The primary argument for leaving it in is the quarterly CT scans I will be having for the indefinite future, as well as possible PET scans. The veins in my arms are a mess from these past few years, tough enough to get blood out of, but the larger gauge needles required for the contrast dye (CT) and radioactively-tagged glucose analog (PET) are holy hell to get into me successfully. The port provides a much more convenient access path.

(Which reminds me, did I ever describe the olfactory side effects of the chest port? When I’m being injected with saline, I can smell the ocean. Heparin doesn’t give me any particular scent. Some of the chemo drugs do funny things to my nose, too. I assume this is a circulatory thing, but it’s one of those minor chemo weirdnesses to which I’ve become accustomed.)

So basically, I can have day surgery to have the port taken out, and trade monthly flushes for quarterly jab fests. (The CT people call in a specialist from IV therapy when they see me these days, that’s how bad it’s gotten.) Or not.

That’s logical enough, and for now I’m sticking with the port. But there’s an emotional angle, too.

Though no one has ever formally told this in a medical or oncological context, my own perception of my cancer is that it’s unusually aggressive. Onset was two decades younger than average, and metastasis was not expected at all, given the pathology of the primary cancer. In other words, colon cancer has struck me hard twice as a significant outlier on the bell curve. Given this history, I am quite suspicious that this aggression will strike again, with another set of metastases in the next year or two. This is an emotional response, not medical advice, but it’s still very real for me. A somewhat subtle and sophisticated form of ongoing cancer fear.

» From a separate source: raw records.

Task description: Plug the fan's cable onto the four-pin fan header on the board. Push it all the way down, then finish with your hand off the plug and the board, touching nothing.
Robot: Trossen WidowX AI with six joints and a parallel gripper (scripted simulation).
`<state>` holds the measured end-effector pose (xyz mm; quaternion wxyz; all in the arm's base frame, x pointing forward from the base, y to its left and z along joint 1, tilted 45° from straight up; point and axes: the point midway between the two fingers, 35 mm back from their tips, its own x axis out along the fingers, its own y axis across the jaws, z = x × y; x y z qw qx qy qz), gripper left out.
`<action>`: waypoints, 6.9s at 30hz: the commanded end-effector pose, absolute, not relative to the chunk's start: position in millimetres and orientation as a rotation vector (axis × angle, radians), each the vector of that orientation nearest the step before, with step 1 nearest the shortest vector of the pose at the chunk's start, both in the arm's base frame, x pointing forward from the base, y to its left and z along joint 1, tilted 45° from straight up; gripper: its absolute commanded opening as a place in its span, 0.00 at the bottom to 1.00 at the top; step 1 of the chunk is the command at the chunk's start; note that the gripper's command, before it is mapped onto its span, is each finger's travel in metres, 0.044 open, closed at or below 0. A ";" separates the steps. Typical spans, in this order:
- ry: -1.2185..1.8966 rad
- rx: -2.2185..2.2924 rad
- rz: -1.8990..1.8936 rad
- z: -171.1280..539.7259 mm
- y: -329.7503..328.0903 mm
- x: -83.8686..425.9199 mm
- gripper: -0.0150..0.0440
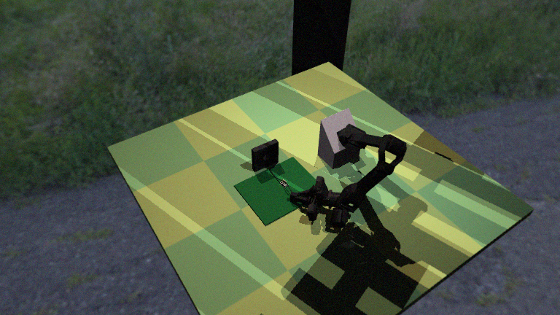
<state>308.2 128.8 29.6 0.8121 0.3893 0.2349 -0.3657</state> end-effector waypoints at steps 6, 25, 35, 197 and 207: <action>0.502 0.831 -0.780 29.9 128.6 308.1 0.25; 0.502 0.831 -0.780 29.9 128.6 308.1 0.25; 0.502 0.831 -0.780 29.9 128.6 308.1 0.25; 1.664 1.145 0.023 129.9 72.8 267.7 1.00; 1.672 1.304 -0.077 114.8 -10.5 331.2 1.00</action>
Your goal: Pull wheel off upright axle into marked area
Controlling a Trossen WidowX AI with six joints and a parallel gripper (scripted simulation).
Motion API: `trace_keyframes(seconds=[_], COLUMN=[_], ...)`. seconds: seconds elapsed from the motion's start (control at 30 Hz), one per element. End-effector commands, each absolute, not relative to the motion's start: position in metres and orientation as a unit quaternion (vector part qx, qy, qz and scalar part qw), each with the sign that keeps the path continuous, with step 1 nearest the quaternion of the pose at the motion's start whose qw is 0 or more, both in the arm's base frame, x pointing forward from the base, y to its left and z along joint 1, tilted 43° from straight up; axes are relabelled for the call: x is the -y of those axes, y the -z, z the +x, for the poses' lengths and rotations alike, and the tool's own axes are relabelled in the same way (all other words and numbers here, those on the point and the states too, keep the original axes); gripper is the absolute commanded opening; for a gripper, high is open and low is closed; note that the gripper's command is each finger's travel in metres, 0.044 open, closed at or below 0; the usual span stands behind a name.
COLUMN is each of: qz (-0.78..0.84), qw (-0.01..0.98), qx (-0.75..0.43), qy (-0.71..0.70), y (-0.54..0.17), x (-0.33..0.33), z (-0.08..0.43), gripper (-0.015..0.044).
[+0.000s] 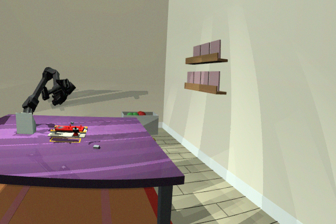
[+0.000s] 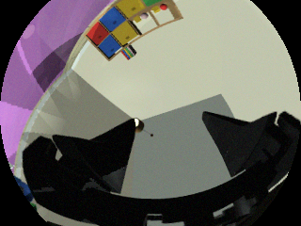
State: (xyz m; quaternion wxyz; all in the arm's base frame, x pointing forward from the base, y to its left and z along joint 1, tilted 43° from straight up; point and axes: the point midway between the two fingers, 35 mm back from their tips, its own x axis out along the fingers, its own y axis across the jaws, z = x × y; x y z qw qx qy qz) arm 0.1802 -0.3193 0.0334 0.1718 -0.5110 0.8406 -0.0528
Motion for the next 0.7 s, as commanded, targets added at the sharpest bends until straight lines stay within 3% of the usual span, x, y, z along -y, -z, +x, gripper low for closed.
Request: trace_keyframes(seconds=[0.0,0.1,0.37,0.67], qz=[-0.512,-0.524,-0.472,-0.250], qw=[0.176,0.241,0.469,0.663], qx=[-0.839,-0.816,-0.746,-0.695], qy=[0.052,0.039,-0.029,-0.120], y=[-0.032,-0.016,0.036,0.064], x=[0.320,0.323,0.304,0.240], z=[0.182,0.201,0.258,0.298], gripper=[0.0374,0.0300,0.0300,0.0300])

It seems ludicrous to me to go to the trouble of having the port removed, only to have to put it back in six months or a year later pursuant to a subsequent round of chemotherapy. I know this is my heart talking, not my head, but I do have to think forward, and given my history, being slammed with more unusual medical crap would not exactly be a shock.

So I believe I’ll be leaving the port in, hoping for the best, but preparing for the worst. Living through this, one passage at a time.

7 thoughts on “[cancer] Of ports, scans and the smell of ancient oceans

  1. pelican says:

    It’s always good to plan for the worst and to be able to enjoy the pleasant surprise of being wrong.

    Once your veins are gone, they’re gone, so you’re right- your CT and PET scans are going to be unpleasant sans port.

    You and yours seem to be a very resourceful and talented group of folks … perhaps it would be possible to either have an in-home nurse do the monthly flush, or learn how to do it yourselves, at least every other month?

    Thanks, as always, for sharing your experience with the world. I’m grateful.

    1. Jay says:

      I think the issue on the flush is the process of setting the needle. We can manage the needle in place, and handle the extraction. I doubt they’d let me do that on a home basis, except under medical supervision.

  2. Kathryn says:

    I’ll be having a port put in about the middle of July. I’m not looking forward to it, but then again there is nothing about cancer that is worth looking forward to except chemo ending.

  3. Amy Thomson says:


    Post-cancer fears of recurrence are normal and reasonable, though not pleasant. Even with Cancer Lite (kidney cancer entirely contained within the kidney and NO chemo) I spent years waiting for the thing to come back. That was 1992, and it was a good 5-6 years before I felt out of the shadow of it. I hope that your cancer is gone for good!

  4. Pam says:

    With your veins, I think you’re making the right decision. I hope to be glancing through your blog, some day a few years from now, reading that you’ve finally decided it’s time for it to go, since the cancer isn’t coming back.

    I had a port 5 years ago. I never didn’t notice it. I hated it. The removal surgery was done in the surgeon’s office — much less bother than putting it in. One of the nurses and I talked about knitting while it was taken out.